Many of you have probably been in a situation where you committed a file in your repository which you shouldn’t have done in the first place. For example a file with credentials or a crazy big file that made your repository clones very slow. Now there are a lot of blogs and guides already available on how to get these files completely removed. It involves
git filter-branch or
bfg sourcery. In this blog I’m going to show you the new recommended way of doing this using git-filter-repo, which simplifies the process a lot.
Recently I had to rewrite a repository that slowed down the CI pipeline due to some huge movies committed. In later commits those movies where removed again, but in Git they still exist and cause big slow repositories. In the past I have also committed some credential that I had to remove. Trust me, we have all been there. To get the files removed, I started with the
git filter-branch approach I am used to for years. Then I noticed following message.
$ git filter-branch --index-filter 'git rm --cached --ignore-unmatch my-huge-video.mp4' HEAD
Although the Git cli is giving us this warning there is not so much written on
git-filter-repoyet. Also the documentation on Github is still referring to
filter-branch. A reason for me to write and bring awareness of this tool.
After reading a bit on git-filter-repo I figured it is there for trivial rewriting usecases like removing a file entirely from history. This simplifies how you can remove a file entirely from your repository as you will have a simpler command at your fingertips as well you won’t have to run things like BFG for the final cleanups on the remote. For other usecases you can still use the more advanced features of
git filter-branch, but for simple rewrites
git-filter-repo is the recommended way of handling these kind of things today.
So how do we get started? We will first have to install
git-filter-repo. This is as simple as running your package manager install command according to the documentation. Below how I did this on my Macbook utilizing Homebrew.
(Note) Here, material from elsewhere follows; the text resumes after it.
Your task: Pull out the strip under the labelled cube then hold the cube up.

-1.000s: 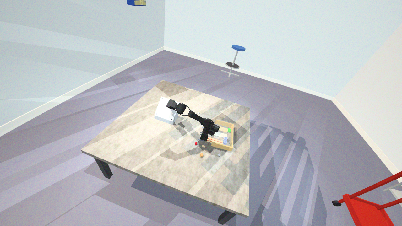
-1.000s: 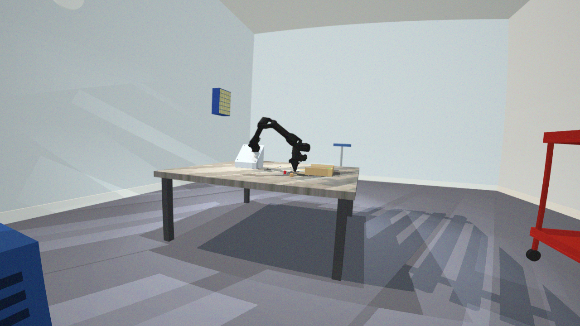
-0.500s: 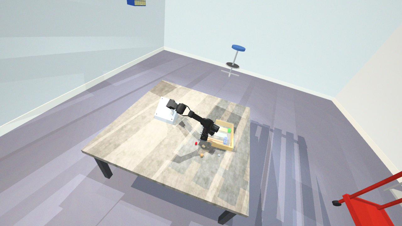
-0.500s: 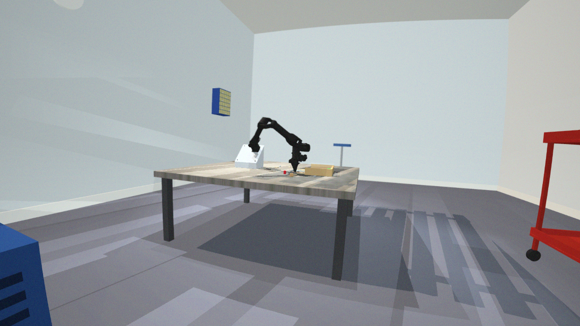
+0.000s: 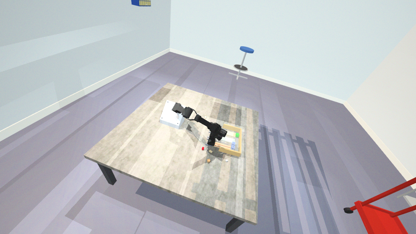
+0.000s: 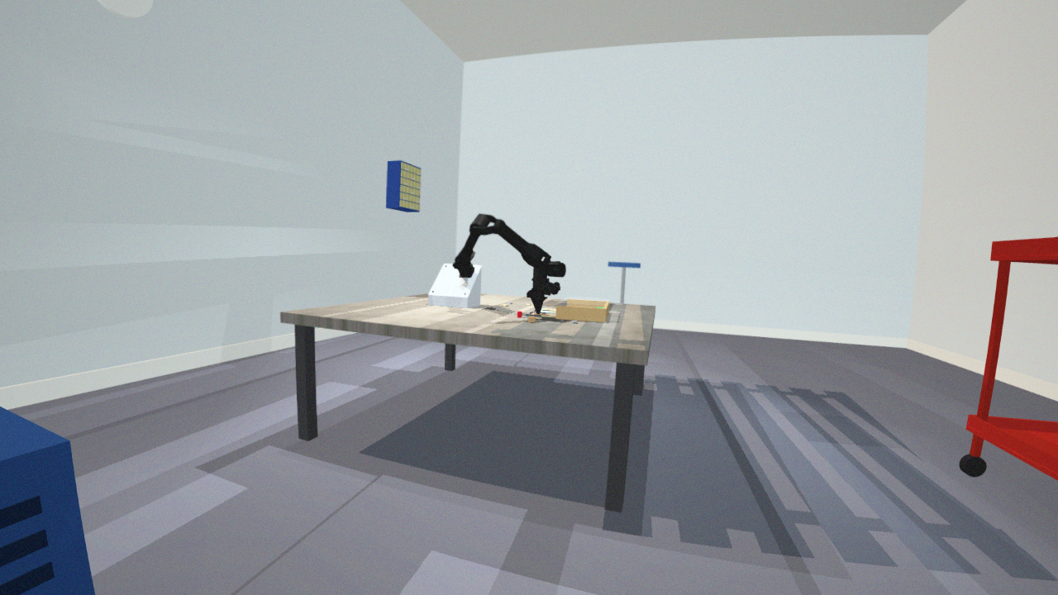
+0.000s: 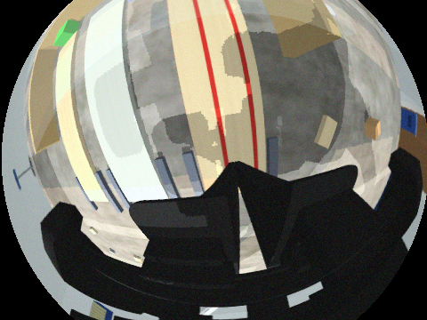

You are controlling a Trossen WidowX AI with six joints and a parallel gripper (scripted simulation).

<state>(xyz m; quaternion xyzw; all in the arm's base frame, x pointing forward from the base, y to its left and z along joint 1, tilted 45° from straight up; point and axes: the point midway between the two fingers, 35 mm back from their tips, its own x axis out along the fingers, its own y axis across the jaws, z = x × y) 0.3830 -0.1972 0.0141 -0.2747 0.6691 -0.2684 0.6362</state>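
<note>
The red piece is 100 mm to the right of my gripper tip, 50 mm behind it and 10 mm above it. The rest, counted from my gripper tip: tan cube 200 mm to the right, 20 mm ahead.
</note>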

brew install git-filter-repo
Now with the tooling installed I simply started over my process of removing the files entirely from the repository. But before showing this specific step in the process I want to guide you through the process from the beginning.
I’m not responsible for any mistakes or loss of data when performing this process on your own. To become a master at any skill, it takes the total effort of your: heart, mind, and soul.
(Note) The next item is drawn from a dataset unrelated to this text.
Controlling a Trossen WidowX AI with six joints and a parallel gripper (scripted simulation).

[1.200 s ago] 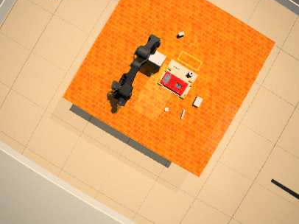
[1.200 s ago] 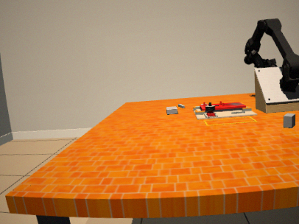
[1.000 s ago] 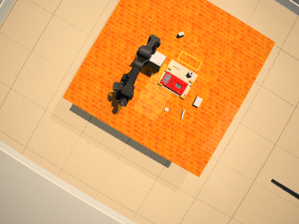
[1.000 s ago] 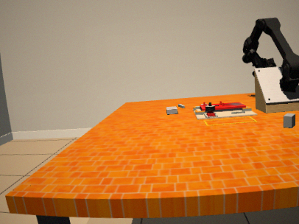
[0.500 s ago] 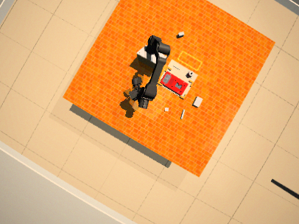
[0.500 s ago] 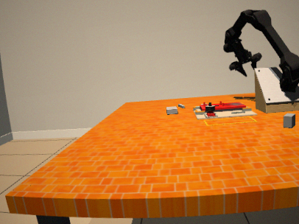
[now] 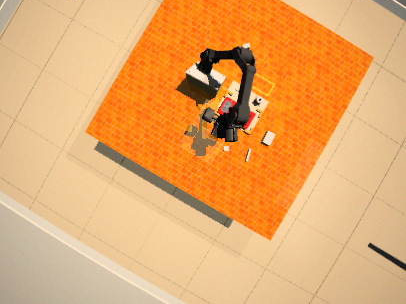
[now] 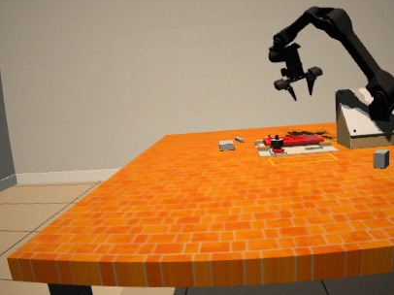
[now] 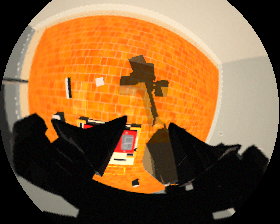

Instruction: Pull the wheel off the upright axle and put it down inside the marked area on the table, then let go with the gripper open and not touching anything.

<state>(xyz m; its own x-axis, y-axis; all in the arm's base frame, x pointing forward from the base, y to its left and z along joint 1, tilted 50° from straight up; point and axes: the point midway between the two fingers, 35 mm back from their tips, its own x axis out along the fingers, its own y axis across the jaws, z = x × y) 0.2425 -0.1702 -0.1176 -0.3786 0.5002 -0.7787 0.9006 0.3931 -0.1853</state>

We start by cloning the repository using the
--mirror option which takes care of pulling all branch information etc. locally.
--mirrordoes not give you a workspace to work locally.
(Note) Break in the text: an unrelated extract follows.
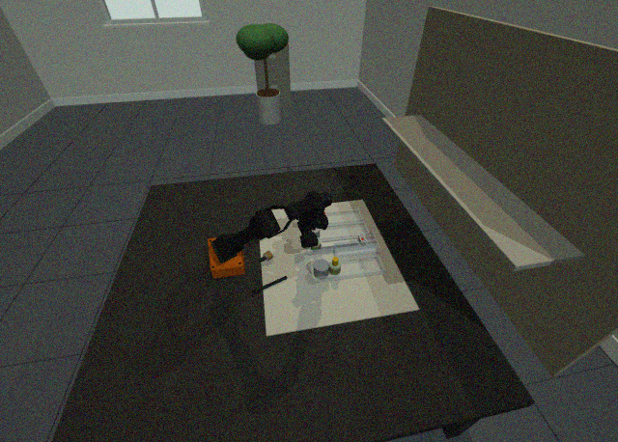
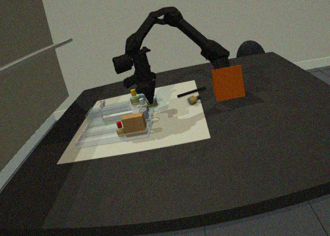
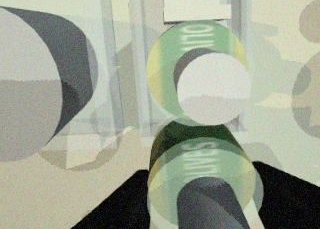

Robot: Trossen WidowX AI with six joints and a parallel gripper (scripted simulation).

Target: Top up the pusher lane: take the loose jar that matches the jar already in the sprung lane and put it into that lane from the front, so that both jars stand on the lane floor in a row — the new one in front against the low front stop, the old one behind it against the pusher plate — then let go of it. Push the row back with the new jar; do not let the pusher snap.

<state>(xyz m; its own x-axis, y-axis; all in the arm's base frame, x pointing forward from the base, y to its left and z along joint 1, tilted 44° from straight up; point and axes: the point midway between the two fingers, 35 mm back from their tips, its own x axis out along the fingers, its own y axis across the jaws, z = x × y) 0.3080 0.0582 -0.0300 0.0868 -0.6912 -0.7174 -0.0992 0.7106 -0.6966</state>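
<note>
Now: the clear lane rack 18 cm ahead of my gripper tip, 1 cm to the right of it and 3 cm below it. The rest, counted from my gripper tip: black stick 15 cm behind, 17 cm to the right, 4 cm below; brown box 3 cm ahead, 17 cm to the left, 1 cm below; pusher plate 15 cm ahead, 2 cm to the right.
</note>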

$ git clone --mirror firstname.lastname@example.org:marcofranssen/my-repo-to-be-rewritten.git
Next up I want to find the files that have been deleted in the past as I don’t remember all of them. With the following command I can easily find which files have been removed in previous commits.
$ git log --diff-filter=D --summary
What we can see from above output is that I removed a
.env file that apperantly contained some credentials, and I have removed some processed video’s from the repository. There was also a file renamed, but that is all fine. So now we know which files to remove we can start utilizing
$ git filter-repo --invert-paths --path .env
Now we have fully rewritten our repository and got rid of the files we accidentally committed. Now there are 2 steps left. Pushing the repository and informing your teammember to make a fresh clone of the repository.
Yes this time it will be fast as the big files are gone!
git push --no-verify --mirror
You can ignore the deny updating a hidden ref messages. Those are related to Github Pull Requests. If you check the repository on Github you will figure the new history is on Github and when cloning you will notice it clones much faster due to the huge files being removed entirely.
To make things a bit easier I have also added an alias to my
.gitconfig which allows me to easily find removed files from my Git history using a simpler commandline that is easier to remember.
git config --global alias.deleted "log --diff-filter=D --summary"
This allows me to type
git deleted as opposed to
git log --diff-filter=D --summary.
You can find my entire
.gitconfig, containing a whole bunch of aliases in my dotfiles Github repository. These aliases save me a lot of typing and speed up my development process.
Thanks a lot for reading my blog. Please raise some awereness about this feature so others also have a less error prone way to cleanup their Git history.